Aim of the exercise>
Say how many lines of the listing below include "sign". Write only that number.

Records shown>
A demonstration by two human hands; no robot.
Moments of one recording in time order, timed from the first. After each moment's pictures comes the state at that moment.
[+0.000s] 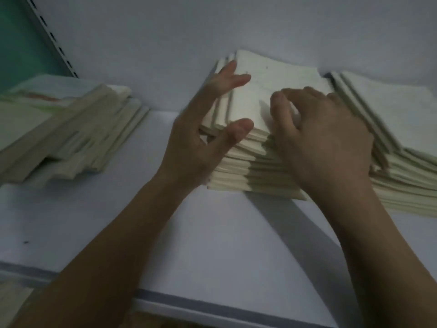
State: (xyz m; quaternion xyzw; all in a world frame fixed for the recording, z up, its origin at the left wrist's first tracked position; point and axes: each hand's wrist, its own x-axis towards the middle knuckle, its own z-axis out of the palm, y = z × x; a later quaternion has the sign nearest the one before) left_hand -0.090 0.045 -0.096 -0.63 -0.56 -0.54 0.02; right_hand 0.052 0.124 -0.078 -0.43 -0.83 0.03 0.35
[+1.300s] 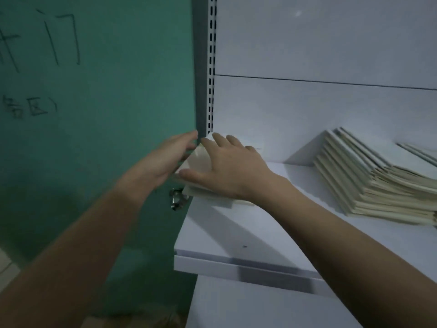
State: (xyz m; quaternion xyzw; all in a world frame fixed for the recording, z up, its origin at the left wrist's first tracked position) left_hand -0.362 -0.167 -0.032 -0.34 -0.69 -0.56 -0.29; right_hand -0.220 -0.116 -0.023 -0.25 -0.96 0.01 0.14
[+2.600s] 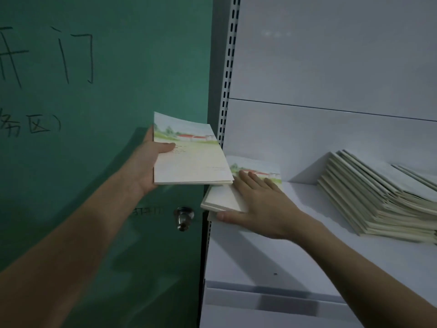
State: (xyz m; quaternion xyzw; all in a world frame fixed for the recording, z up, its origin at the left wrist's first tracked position) left_hand -0.442 -0.199 -0.006 -0.27 -0.52 -0.74 -0.35; right_hand -0.221 -0.108 -0.044 -0.26 -0.96 0.03 0.08
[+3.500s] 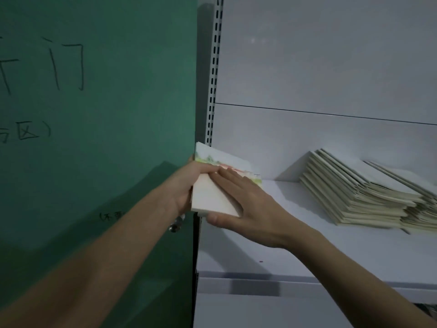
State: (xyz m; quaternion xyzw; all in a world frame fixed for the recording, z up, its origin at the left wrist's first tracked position) left_hand -0.358 -0.185 -0.016 -0.28 -0.54 -0.63 -0.48; right_hand -0.194 -0.146 -0.036 -0.19 -0.96 0.13 0.18
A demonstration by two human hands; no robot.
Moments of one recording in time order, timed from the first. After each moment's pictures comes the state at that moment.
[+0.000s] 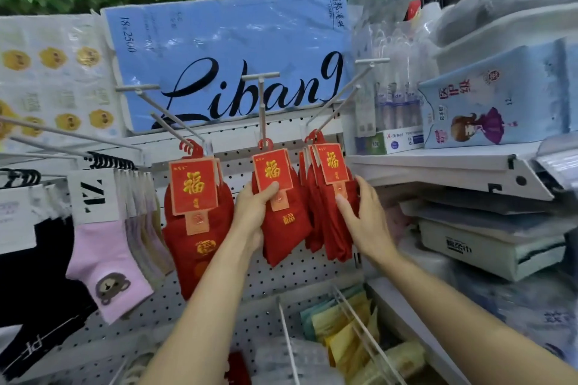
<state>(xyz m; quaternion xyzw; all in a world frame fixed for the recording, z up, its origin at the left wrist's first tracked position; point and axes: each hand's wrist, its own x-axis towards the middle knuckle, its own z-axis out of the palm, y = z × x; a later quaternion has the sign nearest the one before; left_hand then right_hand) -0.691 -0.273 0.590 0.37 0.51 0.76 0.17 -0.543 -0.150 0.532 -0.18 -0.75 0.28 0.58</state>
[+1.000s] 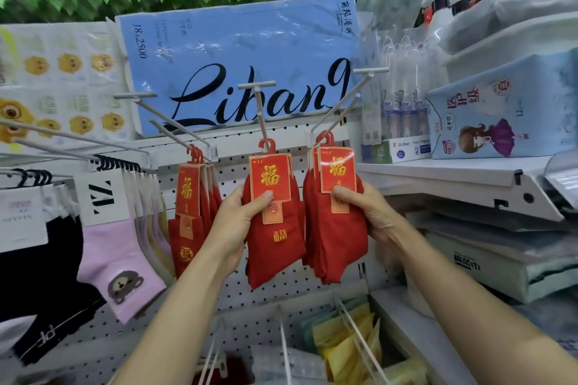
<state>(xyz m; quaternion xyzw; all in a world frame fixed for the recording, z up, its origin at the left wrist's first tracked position) -0.668 -0.327 0.597 0.44 0.53 0.71 0.14 -0.540 -0.124 0.576 0.03 -0.65 0.65 0.38</state>
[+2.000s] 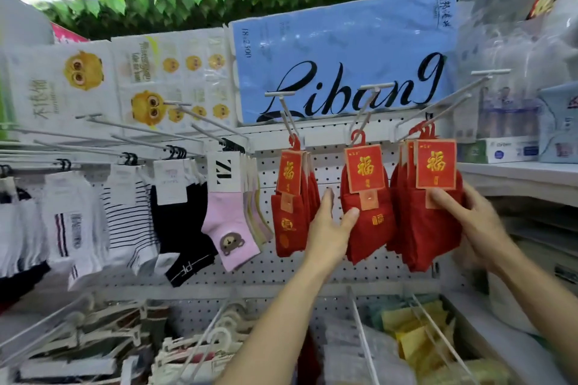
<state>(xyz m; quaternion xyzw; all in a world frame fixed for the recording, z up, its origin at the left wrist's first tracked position) -0.655 -0.344 0.551 0.43 0.65 0.63 0.02 -0.507 -0.164 0.559 -0.04 -0.67 0.55 0.50</state>
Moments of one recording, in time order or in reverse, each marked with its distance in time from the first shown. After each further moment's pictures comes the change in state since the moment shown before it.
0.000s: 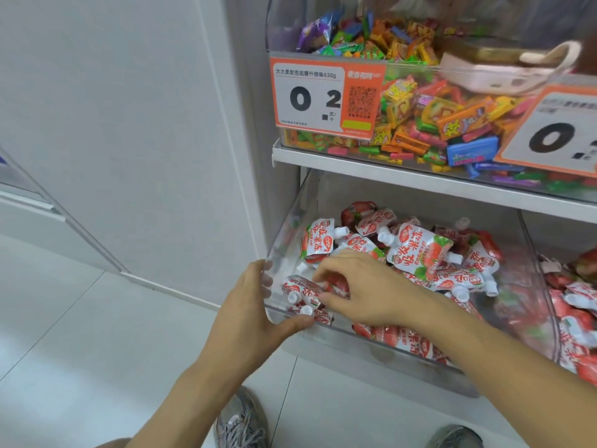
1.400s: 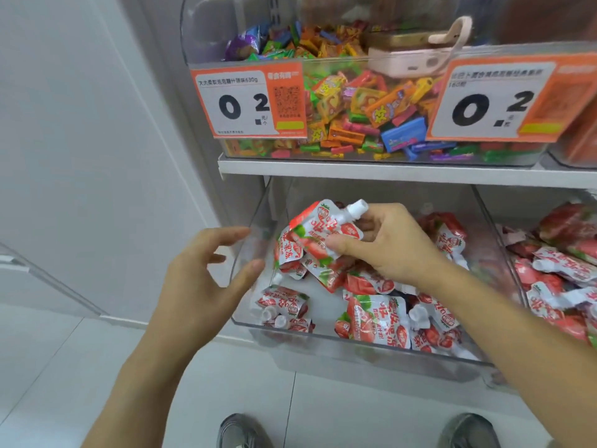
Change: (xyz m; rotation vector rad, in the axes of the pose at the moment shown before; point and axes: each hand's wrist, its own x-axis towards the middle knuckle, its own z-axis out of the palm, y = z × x) left_hand 0.034 0.042 -0.039 -0.009 0.162 0.279; right_hand -0.033 0.016 -0.046 0.767 0.450 0.234
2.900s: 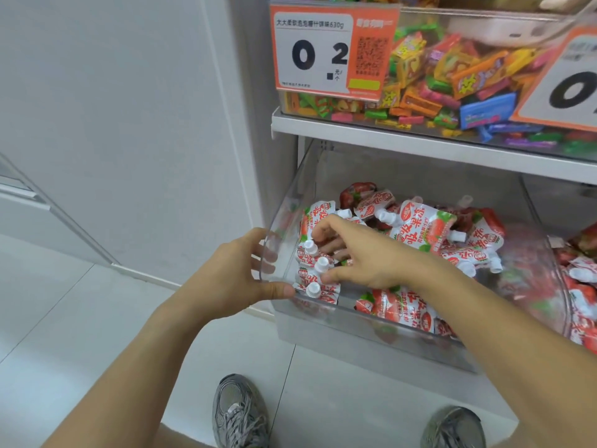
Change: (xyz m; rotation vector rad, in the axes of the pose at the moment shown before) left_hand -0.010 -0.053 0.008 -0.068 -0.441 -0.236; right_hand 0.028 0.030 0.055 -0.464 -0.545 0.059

Exercise response>
2